DATASET:
.....

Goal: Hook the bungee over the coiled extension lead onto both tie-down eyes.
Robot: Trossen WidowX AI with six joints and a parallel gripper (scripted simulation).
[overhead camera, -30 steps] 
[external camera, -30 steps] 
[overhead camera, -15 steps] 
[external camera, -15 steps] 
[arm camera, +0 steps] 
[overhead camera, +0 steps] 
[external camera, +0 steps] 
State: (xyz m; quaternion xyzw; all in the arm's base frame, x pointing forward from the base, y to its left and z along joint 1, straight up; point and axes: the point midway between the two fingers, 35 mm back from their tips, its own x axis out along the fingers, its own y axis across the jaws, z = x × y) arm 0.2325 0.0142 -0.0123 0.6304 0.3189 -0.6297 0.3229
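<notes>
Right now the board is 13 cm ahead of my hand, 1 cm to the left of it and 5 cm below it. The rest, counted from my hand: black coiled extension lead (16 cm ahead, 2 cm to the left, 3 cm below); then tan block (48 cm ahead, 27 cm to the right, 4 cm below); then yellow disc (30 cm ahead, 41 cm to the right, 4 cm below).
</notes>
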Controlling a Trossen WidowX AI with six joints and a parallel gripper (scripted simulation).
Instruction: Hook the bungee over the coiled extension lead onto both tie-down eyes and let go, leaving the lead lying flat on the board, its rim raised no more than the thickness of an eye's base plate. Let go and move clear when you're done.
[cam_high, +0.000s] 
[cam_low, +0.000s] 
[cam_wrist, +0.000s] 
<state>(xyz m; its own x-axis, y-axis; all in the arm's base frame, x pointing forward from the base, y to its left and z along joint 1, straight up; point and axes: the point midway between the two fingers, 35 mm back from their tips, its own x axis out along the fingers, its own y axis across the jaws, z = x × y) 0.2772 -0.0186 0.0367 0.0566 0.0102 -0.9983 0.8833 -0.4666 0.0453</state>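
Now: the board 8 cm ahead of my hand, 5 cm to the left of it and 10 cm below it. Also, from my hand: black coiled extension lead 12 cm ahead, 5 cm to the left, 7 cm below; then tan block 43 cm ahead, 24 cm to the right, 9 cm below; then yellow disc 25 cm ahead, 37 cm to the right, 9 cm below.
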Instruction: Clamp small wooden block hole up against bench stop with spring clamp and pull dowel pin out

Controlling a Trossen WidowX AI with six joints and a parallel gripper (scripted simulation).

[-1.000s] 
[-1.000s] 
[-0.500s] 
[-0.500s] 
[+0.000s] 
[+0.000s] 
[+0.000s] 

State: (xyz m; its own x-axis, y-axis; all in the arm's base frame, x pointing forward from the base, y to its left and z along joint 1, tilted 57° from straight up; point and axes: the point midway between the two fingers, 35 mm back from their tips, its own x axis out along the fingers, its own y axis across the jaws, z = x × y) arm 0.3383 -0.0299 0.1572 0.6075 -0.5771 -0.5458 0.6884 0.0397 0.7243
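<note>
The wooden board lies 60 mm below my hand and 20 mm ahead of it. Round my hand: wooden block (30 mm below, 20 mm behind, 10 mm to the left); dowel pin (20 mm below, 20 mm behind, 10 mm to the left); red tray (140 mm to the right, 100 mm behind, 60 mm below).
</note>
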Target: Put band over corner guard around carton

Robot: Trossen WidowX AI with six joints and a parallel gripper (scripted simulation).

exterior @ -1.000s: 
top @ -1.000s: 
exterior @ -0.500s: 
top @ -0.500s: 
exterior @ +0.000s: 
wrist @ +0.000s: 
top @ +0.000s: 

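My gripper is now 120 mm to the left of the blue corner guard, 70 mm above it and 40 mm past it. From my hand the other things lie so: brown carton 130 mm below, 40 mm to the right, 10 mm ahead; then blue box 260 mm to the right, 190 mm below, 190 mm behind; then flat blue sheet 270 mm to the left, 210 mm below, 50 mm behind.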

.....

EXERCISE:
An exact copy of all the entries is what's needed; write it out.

TASK OUTPUT:
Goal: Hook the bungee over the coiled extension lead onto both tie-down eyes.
Robot: Trossen WidowX AI with six joints and a parallel gripper (scripted simulation).
[overhead camera, -30 steps] 
[external camera, -30 steps] 
[overhead camera, -15 steps] 
[external camera, -15 steps] 
[arm camera, +0 steps] 
[overhead camera, +0 steps] 
[external camera, +0 steps] 
State: (xyz m; quaternion xyzw; all in the arm's base frame, x pointing forward from the base, y to its left and z along joint 1, straight up; point and axes: the point midway between the two fingers, 35 mm back from their tips, its own x axis out along the fingers, its own y axis across the jaws, z = x × y) arm 0.2325 0.0142 -0.0123 0.6304 0.3189 -0.6297 0.3229
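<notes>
Right now the board is 13 cm ahead of my hand, 1 cm to the left of it and 5 cm below it. The rest, counted from my hand: black coiled extension lead (16 cm ahead, 2 cm to the left, 3 cm below); then tan block (48 cm ahead, 27 cm to the right, 4 cm below); then yellow disc (30 cm ahead, 41 cm to the right, 4 cm below).
</notes>
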Controlling a Trossen WidowX AI with six joints and a parallel gripper (scripted simulation).
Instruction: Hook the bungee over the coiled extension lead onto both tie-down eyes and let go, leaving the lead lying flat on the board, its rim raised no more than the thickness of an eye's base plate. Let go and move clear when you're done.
[cam_high, +0.000s] 
[cam_low, +0.000s] 
[cam_wrist, +0.000s] 
<state>(xyz m; its own x-axis, y-axis; all in the arm's base frame, x pointing forward from the base, y to its left and z along joint 1, straight up; point and axes: the point midway between the two fingers, 35 mm back from their tips, its own x axis out along the fingers, its own y axis across the jaws, z = x × y) 0.2772 -0.0186 0.0367 0.0566 0.0102 -0.9983 0.8833 -0.4666 0.0453</state>
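Now: the board 8 cm ahead of my hand, 5 cm to the left of it and 10 cm below it. Also, from my hand: black coiled extension lead 12 cm ahead, 5 cm to the left, 7 cm below; then tan block 43 cm ahead, 24 cm to the right, 9 cm below; then yellow disc 25 cm ahead, 37 cm to the right, 9 cm below.
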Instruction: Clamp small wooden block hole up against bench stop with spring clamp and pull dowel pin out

Controlling a Trossen WidowX AI with six joints and a parallel gripper (scripted simulation).

[-1.000s] 
[-1.000s] 
[-0.500s] 
[-0.500s] 
[+0.000s] 
[+0.000s] 
[+0.000s] 

State: (xyz m; its own x-axis, y-axis; all in the arm's base frame, x pointing forward from the base, y to its left and z along joint 1, tilted 57° from straight up; point and axes: the point midway between the two fingers, 35 mm back from their tips, its own x axis out along the fingers, its own y axis across the jaws, z = x × y) arm 0.3383 -0.0299 0.1572 0.6075 -0.5771 -0.5458 0.6884 0.0397 0.7243
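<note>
The wooden board lies 60 mm below my hand and 20 mm ahead of it. Round my hand: wooden block (30 mm below, 20 mm behind, 10 mm to the left); dowel pin (20 mm below, 20 mm behind, 10 mm to the left); red tray (140 mm to the right, 100 mm behind, 60 mm below).
</note>
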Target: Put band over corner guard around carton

Robot: Trossen WidowX AI with six joints and a parallel gripper (scripted simulation).

exterior @ -1.000s: 
top @ -1.000s: 
exterior @ -0.500s: 
top @ -0.500s: 
exterior @ +0.000s: 
wrist @ +0.000s: 
top @ +0.000s: 

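My gripper is now 120 mm to the left of the blue corner guard, 70 mm above it and 40 mm past it. From my hand the other things lie so: brown carton 130 mm below, 40 mm to the right, 10 mm ahead; then blue box 260 mm to the right, 190 mm below, 190 mm behind; then flat blue sheet 270 mm to the left, 210 mm below, 50 mm behind.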

This response is done.